The triangles $ ABC $ and $ BDC $ have lengths $ AB = AC = p $
and $ BC = BD = DA = q $ and the angles are $ 36^o , 72^o $ and $
72^o $ so they are similar triangles. Taking the ratio of
corresponding sides $ AC/BC = BC/DC $ : $$\frac{p}{q} =
\frac{q}{p-q}$$ So $ p^2 -pq-q^2 = 0 $ and dividing by $ q^2 $
gives the quadratic equation $$(p/q)^2 -(p/q)-1=0 $$ which has the
solutions $(1 \pm \sqrt 5) /2$. We don't want the negative root for
such a ratio as it would make no sense. Hence $ p/q = (\sqrt{5} +
1)/2 $. Similarly $ q/p = (\sqrt 5 - 1)/2 $.

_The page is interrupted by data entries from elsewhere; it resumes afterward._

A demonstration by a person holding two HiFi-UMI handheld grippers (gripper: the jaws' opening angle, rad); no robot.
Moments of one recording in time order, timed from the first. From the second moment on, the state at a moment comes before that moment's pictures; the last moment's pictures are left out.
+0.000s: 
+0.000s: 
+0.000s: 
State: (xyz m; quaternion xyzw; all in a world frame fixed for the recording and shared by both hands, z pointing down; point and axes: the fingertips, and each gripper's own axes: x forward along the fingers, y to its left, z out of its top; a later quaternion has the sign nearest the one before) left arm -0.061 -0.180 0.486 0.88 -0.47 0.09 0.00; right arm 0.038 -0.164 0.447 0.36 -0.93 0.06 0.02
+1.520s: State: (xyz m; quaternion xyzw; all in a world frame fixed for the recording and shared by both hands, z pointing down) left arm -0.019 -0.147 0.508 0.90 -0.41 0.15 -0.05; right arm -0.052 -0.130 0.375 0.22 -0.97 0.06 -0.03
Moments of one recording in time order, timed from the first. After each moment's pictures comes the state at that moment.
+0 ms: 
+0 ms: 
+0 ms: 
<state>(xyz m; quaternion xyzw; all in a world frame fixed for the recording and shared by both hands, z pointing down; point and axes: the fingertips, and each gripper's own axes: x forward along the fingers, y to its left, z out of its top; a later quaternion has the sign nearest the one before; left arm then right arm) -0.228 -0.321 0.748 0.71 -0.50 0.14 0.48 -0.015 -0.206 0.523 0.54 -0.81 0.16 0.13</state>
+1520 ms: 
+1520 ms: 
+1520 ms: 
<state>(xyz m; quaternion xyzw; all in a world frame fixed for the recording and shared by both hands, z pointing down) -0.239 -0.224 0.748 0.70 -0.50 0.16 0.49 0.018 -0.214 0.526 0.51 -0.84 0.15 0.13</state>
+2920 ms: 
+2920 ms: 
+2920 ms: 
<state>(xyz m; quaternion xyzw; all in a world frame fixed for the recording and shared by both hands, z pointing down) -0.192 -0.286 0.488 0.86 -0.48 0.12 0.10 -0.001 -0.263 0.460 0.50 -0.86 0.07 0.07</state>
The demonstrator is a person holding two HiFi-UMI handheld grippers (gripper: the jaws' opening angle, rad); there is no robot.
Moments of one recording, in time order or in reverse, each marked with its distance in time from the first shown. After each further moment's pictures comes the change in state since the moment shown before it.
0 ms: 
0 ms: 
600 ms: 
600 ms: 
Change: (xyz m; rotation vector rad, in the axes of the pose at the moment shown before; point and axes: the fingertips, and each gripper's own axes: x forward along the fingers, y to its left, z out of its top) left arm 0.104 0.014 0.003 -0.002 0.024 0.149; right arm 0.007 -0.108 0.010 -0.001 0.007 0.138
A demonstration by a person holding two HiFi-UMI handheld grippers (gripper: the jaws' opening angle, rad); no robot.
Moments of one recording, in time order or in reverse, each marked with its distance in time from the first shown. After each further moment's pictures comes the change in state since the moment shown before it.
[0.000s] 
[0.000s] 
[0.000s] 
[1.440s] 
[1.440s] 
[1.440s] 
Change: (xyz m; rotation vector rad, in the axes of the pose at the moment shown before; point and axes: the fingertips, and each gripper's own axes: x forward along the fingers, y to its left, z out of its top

Triangles $ ABC $ and $ BDC $ are similar and the ratio of
areas is the square of the ratio of corresponding sides. So area
of
$ BDC : ABC $ $ = [(\sqrt 5 - 1)^2/2 ] : 1 $
$ = (6 -2\sqrt 5 )/4 : 1 $
$ = (3 - \sqrt 5 ) : 2 $
So if the area of triangle $ ABC $ is $2$ the area of triangle
$ BDC $ is $3-\sqrt 5$ and the area of triangle $ ABD $ is $ 2 - (3
- \sqrt 5) = \sqrt 5 -1 $.